• EXERCISE BRIEF
Every entry below is to be retyped exactly as it appears.

• EXERCISE DATA

┄┄┄┄┄┄┄┄┄┄┄┄┄┄┄┄┄┄┄┄

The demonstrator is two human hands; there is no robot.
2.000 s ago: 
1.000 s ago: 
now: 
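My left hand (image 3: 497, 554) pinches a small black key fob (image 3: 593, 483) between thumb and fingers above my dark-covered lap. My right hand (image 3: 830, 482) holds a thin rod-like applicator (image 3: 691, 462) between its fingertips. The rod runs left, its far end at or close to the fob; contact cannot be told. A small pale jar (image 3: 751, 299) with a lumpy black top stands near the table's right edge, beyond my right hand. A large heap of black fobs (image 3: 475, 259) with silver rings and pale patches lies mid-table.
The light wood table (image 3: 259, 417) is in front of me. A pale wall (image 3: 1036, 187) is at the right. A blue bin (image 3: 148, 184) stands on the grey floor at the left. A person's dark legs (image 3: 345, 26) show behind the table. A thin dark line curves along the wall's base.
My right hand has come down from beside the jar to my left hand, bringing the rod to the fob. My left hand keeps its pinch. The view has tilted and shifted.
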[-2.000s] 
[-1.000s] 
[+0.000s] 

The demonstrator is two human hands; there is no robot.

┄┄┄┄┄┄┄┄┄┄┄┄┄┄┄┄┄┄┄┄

• TASK ANSWER
The demonstrator is two human hands; there is no robot.
2.000 s ago: 
1.000 s ago: 
now: 
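My left hand (image 3: 497, 554) pinches a small black key fob (image 3: 593, 483) between thumb and fingers above my dark-covered lap. My right hand (image 3: 830, 482) holds a thin rod-like applicator (image 3: 691, 462) between its fingertips. The rod runs left, its far end at or close to the fob; contact cannot be told. A small pale jar (image 3: 751, 299) with a lumpy black top stands near the table's right edge, beyond my right hand. A large heap of black fobs (image 3: 475, 259) with silver rings and pale patches lies mid-table.
The light wood table (image 3: 259, 417) is in front of me. A pale wall (image 3: 1036, 187) is at the right. A blue bin (image 3: 148, 184) stands on the grey floor at the left. A person's dark legs (image 3: 345, 26) show behind the table. A thin dark line curves along the wall's base.
My right hand has come down from beside the jar to my left hand, bringing the rod to the fob. My left hand keeps its pinch. The view has tilted and shifted.
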[-2.000s] 
[-1.000s] 
[+0.000s] 

The demonstrator is two human hands; there is no robot.

This completes the output.